[To do]: Go through the listing below and output exactly the line with "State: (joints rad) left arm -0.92", the line with "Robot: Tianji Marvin", and each line between; omit the rest.

[Data extracts]:
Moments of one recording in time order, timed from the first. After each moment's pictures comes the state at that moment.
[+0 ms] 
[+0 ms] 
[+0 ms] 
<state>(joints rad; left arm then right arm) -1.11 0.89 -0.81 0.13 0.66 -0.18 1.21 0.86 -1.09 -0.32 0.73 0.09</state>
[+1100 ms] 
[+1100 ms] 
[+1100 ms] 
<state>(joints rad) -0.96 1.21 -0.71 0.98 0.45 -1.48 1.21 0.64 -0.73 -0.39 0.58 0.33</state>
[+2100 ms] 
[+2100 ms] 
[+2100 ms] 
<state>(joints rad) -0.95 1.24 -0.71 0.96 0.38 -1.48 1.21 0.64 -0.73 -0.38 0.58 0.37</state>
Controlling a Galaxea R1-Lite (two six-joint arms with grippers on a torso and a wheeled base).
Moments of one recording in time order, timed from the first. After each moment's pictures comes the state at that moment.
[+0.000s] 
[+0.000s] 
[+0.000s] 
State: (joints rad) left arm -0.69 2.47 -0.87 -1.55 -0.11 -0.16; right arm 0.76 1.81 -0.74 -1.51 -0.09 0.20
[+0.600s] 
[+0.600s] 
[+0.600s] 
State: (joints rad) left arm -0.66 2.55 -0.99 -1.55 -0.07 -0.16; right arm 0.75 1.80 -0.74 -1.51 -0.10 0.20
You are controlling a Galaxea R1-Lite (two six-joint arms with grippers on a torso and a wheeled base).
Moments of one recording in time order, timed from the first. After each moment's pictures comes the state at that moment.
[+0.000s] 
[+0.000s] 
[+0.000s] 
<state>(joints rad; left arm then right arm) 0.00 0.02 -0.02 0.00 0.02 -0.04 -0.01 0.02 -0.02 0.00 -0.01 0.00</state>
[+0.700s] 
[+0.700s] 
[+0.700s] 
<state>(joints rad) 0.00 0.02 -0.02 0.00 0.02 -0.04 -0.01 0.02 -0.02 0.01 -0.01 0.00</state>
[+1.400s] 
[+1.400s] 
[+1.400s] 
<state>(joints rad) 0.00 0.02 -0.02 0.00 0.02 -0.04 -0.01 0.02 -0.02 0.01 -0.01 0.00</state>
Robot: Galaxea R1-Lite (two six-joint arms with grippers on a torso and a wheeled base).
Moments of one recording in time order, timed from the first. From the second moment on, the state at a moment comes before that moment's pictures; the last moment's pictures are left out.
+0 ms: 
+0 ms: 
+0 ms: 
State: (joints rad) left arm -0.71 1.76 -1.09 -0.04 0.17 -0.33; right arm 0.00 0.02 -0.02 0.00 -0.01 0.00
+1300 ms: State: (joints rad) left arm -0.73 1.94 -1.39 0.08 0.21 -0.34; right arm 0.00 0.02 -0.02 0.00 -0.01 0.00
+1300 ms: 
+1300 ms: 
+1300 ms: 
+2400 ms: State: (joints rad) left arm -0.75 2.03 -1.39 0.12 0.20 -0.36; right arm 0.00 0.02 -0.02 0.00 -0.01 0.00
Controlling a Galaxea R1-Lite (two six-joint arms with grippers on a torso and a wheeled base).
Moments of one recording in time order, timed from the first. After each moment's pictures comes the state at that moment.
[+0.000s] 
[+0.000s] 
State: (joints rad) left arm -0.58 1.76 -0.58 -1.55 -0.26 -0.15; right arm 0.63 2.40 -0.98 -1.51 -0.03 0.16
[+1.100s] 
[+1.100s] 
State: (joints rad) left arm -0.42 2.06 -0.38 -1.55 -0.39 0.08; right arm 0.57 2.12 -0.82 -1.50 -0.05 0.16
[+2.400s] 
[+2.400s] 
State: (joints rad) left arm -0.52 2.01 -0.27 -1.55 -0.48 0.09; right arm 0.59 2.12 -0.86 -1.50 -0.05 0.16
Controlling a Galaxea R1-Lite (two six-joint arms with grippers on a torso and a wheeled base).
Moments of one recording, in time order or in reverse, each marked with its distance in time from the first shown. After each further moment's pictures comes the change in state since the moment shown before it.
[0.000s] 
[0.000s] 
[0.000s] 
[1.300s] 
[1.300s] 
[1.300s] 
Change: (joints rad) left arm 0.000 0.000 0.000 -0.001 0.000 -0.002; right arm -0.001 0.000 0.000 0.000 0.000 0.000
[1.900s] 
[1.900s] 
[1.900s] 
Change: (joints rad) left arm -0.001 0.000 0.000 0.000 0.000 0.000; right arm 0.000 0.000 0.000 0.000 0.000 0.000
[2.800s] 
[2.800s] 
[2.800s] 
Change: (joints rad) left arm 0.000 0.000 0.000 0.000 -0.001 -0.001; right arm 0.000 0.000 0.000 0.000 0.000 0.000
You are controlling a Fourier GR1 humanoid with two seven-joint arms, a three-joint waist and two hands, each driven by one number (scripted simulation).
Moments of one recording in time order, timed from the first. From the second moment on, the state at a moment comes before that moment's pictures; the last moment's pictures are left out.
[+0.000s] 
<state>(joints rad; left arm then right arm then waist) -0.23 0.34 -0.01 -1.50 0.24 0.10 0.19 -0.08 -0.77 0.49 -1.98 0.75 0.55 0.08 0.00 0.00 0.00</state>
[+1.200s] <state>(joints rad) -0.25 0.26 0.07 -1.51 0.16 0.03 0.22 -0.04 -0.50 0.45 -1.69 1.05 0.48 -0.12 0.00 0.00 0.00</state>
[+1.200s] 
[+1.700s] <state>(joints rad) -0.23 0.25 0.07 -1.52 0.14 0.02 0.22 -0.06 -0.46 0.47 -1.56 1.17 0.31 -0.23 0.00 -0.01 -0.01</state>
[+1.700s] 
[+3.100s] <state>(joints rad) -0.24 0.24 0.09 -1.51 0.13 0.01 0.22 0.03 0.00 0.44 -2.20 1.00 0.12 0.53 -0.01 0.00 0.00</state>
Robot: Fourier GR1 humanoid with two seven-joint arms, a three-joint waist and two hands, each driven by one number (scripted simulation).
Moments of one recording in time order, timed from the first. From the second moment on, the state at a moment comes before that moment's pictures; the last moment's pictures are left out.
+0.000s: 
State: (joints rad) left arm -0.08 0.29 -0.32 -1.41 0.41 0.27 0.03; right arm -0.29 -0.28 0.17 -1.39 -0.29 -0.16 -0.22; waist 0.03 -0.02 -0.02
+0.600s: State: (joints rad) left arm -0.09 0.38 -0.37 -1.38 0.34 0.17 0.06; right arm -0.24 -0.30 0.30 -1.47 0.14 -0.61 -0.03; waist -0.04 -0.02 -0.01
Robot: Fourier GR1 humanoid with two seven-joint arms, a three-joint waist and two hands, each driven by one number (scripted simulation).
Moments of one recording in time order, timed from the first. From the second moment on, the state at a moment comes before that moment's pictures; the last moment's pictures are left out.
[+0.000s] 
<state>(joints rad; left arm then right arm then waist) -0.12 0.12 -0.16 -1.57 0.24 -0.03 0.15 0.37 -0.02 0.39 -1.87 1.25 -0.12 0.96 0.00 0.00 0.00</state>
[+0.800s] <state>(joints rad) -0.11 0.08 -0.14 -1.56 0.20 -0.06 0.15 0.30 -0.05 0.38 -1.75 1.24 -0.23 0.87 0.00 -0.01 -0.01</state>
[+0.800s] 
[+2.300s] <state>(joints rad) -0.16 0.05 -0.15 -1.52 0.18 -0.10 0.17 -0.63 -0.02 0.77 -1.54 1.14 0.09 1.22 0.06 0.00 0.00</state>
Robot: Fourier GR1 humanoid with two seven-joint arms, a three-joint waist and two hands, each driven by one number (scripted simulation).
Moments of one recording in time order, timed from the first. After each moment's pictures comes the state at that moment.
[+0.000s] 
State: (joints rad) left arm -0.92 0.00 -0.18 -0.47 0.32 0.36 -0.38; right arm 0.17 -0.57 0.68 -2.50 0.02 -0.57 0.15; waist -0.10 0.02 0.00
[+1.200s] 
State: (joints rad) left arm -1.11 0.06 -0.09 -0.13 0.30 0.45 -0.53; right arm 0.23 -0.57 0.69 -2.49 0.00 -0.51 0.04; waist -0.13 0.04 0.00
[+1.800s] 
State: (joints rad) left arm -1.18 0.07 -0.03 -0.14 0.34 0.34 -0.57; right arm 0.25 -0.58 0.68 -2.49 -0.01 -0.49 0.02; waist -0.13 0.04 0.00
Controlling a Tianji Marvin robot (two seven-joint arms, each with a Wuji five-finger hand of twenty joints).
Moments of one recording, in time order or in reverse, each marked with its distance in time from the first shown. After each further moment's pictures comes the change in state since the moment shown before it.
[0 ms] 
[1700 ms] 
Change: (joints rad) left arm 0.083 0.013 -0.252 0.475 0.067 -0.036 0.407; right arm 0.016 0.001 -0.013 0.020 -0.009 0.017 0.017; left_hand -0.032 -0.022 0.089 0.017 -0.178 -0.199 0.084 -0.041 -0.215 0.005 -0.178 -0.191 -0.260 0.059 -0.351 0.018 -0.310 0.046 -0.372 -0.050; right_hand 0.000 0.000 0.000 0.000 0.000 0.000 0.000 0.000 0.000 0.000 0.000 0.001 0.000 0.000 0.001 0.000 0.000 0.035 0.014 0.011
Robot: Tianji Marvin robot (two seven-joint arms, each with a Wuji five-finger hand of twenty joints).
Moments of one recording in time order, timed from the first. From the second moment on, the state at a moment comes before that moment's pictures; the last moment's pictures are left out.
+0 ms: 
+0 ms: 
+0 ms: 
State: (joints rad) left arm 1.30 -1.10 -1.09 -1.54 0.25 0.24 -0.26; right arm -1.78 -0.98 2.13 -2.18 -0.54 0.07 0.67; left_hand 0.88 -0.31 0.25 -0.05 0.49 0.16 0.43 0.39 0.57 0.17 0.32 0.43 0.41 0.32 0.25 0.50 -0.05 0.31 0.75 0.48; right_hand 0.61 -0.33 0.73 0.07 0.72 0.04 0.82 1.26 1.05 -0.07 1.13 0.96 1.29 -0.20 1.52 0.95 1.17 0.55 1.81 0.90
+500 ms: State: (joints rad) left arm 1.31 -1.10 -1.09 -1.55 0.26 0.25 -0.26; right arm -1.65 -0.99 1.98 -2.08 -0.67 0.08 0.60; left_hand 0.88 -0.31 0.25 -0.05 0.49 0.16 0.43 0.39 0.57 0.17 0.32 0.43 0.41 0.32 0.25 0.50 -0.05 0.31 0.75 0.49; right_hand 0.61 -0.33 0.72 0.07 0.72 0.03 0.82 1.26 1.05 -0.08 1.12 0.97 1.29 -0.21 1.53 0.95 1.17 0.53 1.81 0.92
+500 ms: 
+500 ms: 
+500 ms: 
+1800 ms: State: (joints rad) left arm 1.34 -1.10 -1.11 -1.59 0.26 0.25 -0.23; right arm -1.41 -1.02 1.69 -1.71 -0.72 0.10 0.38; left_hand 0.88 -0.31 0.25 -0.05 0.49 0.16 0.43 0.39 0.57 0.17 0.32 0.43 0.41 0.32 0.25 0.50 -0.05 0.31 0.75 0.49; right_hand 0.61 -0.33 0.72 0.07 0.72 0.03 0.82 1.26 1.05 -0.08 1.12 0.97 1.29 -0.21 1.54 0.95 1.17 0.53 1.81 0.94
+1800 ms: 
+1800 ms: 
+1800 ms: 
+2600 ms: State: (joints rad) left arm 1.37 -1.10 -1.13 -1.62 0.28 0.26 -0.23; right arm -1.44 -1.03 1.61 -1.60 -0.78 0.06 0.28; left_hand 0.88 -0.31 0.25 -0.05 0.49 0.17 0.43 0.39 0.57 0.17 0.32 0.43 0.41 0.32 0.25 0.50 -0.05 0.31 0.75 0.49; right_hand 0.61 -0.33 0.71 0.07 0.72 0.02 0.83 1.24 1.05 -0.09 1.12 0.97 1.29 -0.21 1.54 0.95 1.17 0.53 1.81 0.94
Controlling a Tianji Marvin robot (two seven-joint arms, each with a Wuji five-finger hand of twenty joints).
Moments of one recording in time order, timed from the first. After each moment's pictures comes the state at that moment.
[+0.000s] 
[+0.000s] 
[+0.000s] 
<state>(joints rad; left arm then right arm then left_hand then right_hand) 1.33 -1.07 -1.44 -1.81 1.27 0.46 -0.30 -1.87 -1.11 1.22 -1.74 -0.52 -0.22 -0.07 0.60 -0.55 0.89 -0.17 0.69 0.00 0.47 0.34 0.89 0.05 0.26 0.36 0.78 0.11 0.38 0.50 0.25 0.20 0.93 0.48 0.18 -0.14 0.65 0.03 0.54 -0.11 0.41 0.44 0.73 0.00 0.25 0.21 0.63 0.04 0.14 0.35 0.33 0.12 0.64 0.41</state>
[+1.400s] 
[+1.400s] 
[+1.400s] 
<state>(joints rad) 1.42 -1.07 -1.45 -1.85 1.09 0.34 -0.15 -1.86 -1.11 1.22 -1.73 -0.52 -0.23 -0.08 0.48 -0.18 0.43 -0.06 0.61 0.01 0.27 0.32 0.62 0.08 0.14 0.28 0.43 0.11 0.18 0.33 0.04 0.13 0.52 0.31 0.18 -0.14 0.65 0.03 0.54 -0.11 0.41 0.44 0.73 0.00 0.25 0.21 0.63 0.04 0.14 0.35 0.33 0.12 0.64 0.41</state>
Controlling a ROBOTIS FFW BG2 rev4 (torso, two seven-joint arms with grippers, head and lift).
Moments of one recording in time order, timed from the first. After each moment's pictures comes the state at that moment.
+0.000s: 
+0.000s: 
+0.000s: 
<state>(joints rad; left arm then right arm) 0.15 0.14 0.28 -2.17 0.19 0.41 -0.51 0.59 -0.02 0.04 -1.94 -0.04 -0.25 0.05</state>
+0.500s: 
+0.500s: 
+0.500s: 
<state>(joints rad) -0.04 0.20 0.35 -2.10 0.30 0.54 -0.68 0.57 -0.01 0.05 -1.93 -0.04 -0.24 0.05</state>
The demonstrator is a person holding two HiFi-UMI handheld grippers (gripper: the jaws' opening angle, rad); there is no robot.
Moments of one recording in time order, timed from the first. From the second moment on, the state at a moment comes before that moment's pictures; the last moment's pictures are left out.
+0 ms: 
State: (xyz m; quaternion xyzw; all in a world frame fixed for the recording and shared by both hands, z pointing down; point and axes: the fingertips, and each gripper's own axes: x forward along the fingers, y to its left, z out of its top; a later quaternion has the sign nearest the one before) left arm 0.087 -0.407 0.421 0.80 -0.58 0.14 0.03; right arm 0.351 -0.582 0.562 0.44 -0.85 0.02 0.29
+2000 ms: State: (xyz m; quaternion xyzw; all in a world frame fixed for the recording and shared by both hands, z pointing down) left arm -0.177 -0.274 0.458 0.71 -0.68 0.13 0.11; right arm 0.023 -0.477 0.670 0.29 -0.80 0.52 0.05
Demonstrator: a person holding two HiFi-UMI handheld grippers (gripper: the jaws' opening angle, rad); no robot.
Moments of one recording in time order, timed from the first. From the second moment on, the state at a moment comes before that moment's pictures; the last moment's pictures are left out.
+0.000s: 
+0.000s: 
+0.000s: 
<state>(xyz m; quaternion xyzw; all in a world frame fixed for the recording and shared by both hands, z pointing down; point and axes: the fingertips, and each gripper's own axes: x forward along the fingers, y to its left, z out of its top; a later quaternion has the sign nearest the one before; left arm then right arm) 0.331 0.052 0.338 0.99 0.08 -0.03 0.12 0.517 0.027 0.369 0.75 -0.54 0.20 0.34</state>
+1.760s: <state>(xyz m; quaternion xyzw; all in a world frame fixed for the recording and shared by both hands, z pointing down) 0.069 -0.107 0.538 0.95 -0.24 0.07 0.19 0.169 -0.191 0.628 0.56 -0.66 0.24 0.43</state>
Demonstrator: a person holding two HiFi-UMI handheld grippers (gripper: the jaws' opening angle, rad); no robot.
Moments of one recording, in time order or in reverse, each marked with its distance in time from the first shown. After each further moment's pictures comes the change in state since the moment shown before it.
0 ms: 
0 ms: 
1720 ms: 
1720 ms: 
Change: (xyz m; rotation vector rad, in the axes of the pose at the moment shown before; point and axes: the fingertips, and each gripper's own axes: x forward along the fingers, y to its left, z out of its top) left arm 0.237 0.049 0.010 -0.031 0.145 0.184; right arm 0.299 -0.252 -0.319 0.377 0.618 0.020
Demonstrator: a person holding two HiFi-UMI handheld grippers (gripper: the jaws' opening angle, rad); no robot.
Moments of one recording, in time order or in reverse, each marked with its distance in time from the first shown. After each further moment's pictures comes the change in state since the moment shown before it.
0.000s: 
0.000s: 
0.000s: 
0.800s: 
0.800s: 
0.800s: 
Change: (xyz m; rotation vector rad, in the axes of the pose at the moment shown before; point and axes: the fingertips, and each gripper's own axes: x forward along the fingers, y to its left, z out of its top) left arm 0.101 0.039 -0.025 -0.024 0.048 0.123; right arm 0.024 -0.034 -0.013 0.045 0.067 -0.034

[Solution to the problem]:
State: (joints rad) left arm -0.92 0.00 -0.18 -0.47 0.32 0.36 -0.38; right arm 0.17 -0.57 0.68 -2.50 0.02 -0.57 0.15; waist -0.10 0.02 0.00
[+1.200s] 
State: (joints rad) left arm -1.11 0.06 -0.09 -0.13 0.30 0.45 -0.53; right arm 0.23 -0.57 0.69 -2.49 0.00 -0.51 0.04; waist -0.13 0.04 0.00
[+1.800s] 
State: (joints rad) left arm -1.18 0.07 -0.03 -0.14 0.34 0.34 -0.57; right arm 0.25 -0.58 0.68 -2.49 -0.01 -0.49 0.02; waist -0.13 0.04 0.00
Controlling a Tianji Marvin robot (two seven-joint arms, each with a Wuji five-finger hand of twenty joints).
Moments of one recording, in time order or in reverse, each marked with its distance in time from the first shown. After each further moment's pictures comes the change in state since the moment shown before it.
[0 ms] 
[1700 ms] 
Change: (joints rad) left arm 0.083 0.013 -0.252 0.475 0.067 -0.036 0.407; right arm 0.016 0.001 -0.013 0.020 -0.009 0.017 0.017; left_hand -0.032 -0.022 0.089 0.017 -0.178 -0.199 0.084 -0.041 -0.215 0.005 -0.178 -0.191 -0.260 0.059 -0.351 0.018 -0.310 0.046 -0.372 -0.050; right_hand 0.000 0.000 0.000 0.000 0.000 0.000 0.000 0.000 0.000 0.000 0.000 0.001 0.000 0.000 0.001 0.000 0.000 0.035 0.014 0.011
Robot: Tianji Marvin robot (two seven-joint arms, each with a Wuji five-finger hand of twenty joints).

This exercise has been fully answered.